I looked back at the stationary Rovers. Six small figures jumped out of them and wandered across the tree line ahead of us—not in our direction, but if they carried on, our cover would be blown, and we’d be in range of a crack shot.

“We’ll get you back in later,” I said. “Give us chance to shake the immediate danger and regroup first.”

“You don’t have to risk your lives for me. When it’s safe, I’ll come and find you.”

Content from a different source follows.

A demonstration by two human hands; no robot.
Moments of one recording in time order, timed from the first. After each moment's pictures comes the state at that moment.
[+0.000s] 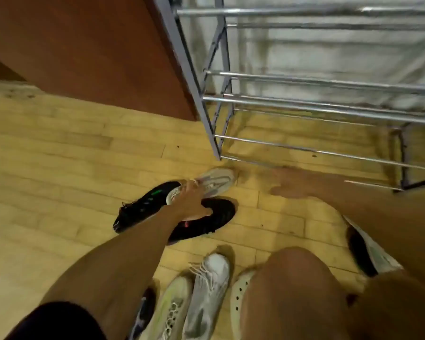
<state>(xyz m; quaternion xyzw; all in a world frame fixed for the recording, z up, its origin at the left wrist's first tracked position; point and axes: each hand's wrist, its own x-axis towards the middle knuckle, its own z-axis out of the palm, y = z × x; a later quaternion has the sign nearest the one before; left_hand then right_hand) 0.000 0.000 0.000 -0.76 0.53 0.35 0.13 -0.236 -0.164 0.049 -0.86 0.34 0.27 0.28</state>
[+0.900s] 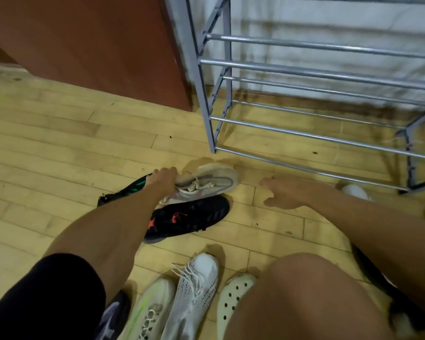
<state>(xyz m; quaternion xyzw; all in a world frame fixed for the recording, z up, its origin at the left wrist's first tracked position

“No way, Lea. I can’t allow it,” I said. “We know there’re other survivors in New York. If we can persuade them—”

She shook her head and looked despondent. “What if there’s a Second Activation? You can’t outrun the effects of the devices.”

“It’s not our priority at the moment, and I don’t think there’ll be one anytime soon. Not after what’s happened here.”

Jack tried to put a reassuring hand on her shoulder. “Come on, Lea?”

She brushed it off and scowled at him. “Whatever. I’m coming.”

A roll of thunder echoed above. The guards continued along the tree line, almost level with our hedge. I found it hard to believe how Lea turned from titanium to putty when she thought she was in close proximity to Martina, and how she contemplated taking a suicidal chance to see her.

“Track back and cut across to the highway,” Jack said.

We moved at a crouching run over an open field. I glanced intermittently across to the men in the distance, who seemed preoccupied with something in the opposite direction. With this momentary diversion, I sped up, over a mixture of soft soil and grassed areas, until we came across a group of cows that appeared interested in our sudden appearance.

“Do they normally walk toward humans?” Jack asked.

Lea staggered by his side and dismissively waved her hand. “Some do, some don’t. Who cares?”

“Keep moving and hope they don’t start making any loud noises,” I said.

The closest cow stood in our path. I jumped to its side and gave its rump a powerful slap to move it along. The cow snorted and trotted away. I vaulted over a timber fence and landed with a squelch on the other side; then I paused to take a breather, obscured from the view of any prying GA eyes.